Meet my boat: Her name is Harold

Harold?" my friend George said. "That's a terrible name for a boat."

"It's meant to be," I replied. "After all, it's fiberglass."

Needless to say, this exchange took place some time ago when fiberglass was relatively new and scorned by lovers of wood. We'd owned a 34-foot, wooden catboat for 26 years, and when we could no longer keep her up and had to sell her, I felt guilty and desperate. Guilty for letting the catboat slide into decrepitude and desperate to find a replacement. So when we found a 19-foot, fiberglass sloop for the ridiculously low price of $800, we snapped it up.

I was ecstatic. No more boatyard bills, no more worries about leaking, or rotting, or mast-breaking. No time wasted in keeping up woodwork (there wasn't any) or scraping and painting. Just take the boat out and sail or cruise. (Our new boat had a tiny cabin, head, and two berths.) Use her. Abuse her, even. She already had an ugly patch on the stern deck where the boat had been crushed under a dock. What did it matter if the boat got banged up some more?

But could we really sail a fiberglass boat guilt-free? And then I saw my opportunity. The boat didn't have a name. We could give her a bad name, something that would show contempt for her plastic-ness. That would leave us free to enjoy sailing. We could name her Harold.

What's wrong with "Harold"? Everything. A boat's name is traditionally female - sailboats and work boats in particular. Or if male, it has dignity: the Nathaniel Bowditch! Male, female, or otherwise, boats are always referred to as "she." Harold is a ludicrous name for a boat of any kind; and we would make it still more so by always referring to her as "he."

The name was perfect for another reason. "Harold" was my term of ridicule for a simple-minded card game named "Harry" we'd been playing all summer. That would clinch it. No matter how much we might enjoy sailing on Harold, its name, and all that went with it, would protect us from any vestigial feelings of guilt.

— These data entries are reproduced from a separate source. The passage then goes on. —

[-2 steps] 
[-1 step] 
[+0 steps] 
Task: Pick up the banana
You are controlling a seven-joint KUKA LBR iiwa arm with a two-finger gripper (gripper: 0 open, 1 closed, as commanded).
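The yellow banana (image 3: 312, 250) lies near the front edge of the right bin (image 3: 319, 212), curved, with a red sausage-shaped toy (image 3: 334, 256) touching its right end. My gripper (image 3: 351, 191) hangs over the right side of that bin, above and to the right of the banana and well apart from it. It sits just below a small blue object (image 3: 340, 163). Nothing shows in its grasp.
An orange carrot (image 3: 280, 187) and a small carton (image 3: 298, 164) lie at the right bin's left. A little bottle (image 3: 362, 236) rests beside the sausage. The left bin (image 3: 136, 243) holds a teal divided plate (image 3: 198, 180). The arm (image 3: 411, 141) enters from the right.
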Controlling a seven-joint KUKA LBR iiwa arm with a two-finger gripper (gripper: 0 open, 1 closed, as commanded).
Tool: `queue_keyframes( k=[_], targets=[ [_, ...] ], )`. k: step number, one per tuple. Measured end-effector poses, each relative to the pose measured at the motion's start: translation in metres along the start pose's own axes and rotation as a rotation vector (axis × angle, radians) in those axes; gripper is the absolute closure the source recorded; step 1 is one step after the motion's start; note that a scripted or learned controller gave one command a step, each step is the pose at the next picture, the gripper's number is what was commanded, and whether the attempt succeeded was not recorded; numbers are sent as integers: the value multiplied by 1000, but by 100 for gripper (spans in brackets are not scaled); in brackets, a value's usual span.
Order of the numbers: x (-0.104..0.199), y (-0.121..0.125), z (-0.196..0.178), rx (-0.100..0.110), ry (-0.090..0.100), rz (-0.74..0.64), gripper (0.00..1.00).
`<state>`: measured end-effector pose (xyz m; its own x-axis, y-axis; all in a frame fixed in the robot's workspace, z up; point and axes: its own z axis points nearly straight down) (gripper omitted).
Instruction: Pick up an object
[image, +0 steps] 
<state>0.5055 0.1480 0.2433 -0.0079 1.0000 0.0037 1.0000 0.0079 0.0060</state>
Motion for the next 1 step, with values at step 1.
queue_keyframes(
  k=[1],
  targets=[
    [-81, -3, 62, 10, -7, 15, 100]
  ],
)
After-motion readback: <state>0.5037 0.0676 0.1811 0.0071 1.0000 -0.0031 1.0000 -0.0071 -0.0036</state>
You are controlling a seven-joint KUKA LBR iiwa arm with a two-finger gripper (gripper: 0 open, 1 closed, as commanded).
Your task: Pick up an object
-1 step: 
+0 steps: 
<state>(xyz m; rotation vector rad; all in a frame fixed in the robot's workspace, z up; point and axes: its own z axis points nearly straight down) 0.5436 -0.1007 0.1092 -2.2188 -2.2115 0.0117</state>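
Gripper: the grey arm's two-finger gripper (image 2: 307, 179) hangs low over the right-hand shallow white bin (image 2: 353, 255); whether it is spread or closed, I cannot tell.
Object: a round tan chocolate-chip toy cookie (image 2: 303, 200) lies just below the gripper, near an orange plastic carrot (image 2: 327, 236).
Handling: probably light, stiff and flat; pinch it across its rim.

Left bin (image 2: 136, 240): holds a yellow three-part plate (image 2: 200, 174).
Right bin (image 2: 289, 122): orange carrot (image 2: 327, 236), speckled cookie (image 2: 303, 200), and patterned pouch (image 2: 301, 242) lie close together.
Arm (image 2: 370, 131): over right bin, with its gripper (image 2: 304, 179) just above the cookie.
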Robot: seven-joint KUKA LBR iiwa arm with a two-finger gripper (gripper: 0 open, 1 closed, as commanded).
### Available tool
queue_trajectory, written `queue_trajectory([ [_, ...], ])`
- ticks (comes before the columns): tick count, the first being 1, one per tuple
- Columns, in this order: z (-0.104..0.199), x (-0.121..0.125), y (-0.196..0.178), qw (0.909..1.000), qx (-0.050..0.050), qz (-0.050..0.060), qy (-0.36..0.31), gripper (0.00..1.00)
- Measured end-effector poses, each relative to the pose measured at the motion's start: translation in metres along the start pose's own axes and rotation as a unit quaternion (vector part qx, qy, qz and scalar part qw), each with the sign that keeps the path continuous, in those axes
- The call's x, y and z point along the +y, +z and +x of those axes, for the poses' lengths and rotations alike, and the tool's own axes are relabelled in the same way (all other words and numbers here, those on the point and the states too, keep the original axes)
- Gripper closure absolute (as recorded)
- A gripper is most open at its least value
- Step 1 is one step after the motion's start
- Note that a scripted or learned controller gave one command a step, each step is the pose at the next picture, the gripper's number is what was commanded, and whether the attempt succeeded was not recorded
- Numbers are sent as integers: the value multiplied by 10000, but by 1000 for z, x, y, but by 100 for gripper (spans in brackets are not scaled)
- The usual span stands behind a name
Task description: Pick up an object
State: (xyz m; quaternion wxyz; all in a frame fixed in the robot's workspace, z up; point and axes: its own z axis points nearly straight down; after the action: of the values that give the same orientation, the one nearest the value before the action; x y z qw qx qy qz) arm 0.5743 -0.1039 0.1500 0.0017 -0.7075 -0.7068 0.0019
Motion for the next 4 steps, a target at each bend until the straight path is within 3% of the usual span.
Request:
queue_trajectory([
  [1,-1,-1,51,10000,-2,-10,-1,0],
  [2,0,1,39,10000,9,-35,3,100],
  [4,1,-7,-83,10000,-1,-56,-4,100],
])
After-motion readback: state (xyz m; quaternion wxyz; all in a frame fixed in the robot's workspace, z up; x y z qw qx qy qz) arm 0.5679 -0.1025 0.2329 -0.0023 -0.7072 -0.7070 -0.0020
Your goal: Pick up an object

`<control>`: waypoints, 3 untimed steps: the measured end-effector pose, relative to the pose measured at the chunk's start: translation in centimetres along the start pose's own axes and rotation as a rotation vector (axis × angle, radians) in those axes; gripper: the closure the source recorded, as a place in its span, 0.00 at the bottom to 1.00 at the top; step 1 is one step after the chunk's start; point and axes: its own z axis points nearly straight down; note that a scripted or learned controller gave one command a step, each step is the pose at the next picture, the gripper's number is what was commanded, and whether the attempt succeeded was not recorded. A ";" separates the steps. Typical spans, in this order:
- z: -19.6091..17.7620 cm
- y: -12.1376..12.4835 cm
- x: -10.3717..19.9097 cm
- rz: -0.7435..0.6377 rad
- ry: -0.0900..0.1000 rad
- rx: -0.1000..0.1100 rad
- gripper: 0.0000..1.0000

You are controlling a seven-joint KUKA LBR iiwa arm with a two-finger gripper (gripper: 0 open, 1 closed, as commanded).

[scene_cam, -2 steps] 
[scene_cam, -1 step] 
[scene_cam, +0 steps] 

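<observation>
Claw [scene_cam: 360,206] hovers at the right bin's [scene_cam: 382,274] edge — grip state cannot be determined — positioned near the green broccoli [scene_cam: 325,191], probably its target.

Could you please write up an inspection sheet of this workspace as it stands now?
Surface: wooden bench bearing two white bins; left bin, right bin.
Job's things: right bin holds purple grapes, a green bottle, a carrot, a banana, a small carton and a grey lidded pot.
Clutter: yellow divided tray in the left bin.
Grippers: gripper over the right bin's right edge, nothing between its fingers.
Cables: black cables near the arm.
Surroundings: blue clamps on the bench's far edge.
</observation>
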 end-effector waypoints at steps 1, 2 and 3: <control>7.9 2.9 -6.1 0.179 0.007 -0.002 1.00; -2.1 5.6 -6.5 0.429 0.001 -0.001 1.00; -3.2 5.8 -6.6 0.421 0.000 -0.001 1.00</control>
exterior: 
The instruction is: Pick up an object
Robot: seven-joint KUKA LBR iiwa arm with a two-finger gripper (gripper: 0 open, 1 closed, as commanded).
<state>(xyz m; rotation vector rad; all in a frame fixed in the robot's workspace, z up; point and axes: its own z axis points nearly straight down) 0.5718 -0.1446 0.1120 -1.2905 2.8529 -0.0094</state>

All went well for a time. "Harold" raised eyebrows, but my explanation reduced people to smiles. And then one day an earnest-looking young man turned to me as we loaded Harold at the dock and said, "Of course - Byron." I looked at him uncomprehendingly. " 'Childe Harold's Pilgrimage,' " he said. "Very clever." Too clever by far, I told him. But the reference stuck. Childe Harold, Lord Byron's romantic hero. I must have tucked that away - an eddy in the mainstream of my thought.

We've owned Harold now for 21 years. And she (I can't seem to say "he") has served us well. Harold paid us back tenfold in charters and has taken us to every island and gunkhole in the area. The boat ran up on the beach once, having broken her mooring line in a storm. Harold was half full of sand, had a hole in her side the size of a medicine ball, and the outboard had been torn off the stern.

Six of us found Harold and managed to shovel her out and pull the boat onto a field with the help of rollers and a come-along. Except for the hole and a couple of cracked ribs, the boat was OK. Harold's indestructibility is a matter of legend.

"How's Harold?" says Don, who helps me haul my boats.

"Fine," I respond, as if we were talking about a mutual friend. We agree on a haul-out date, and as we chat about Harold's adventures that summer, Don smiles. He loves the fact that we do not treat Harold like a yacht.

"The old one's good enough for Harold," he says, after considering the question of a new main sheet. Harold is a work boat and must do her part. But Harold is also a member of the family, a beloved one at that. Perhaps our boat deserves a better name.

Rename Harold? I broach the subject to the family. Out of the question! That is like renaming one of the children. Anyway, what's in a name? As Shakespeare says, "A rose by any other name would smell as sweet."

"Harold," let's face it, has become a term of endearment.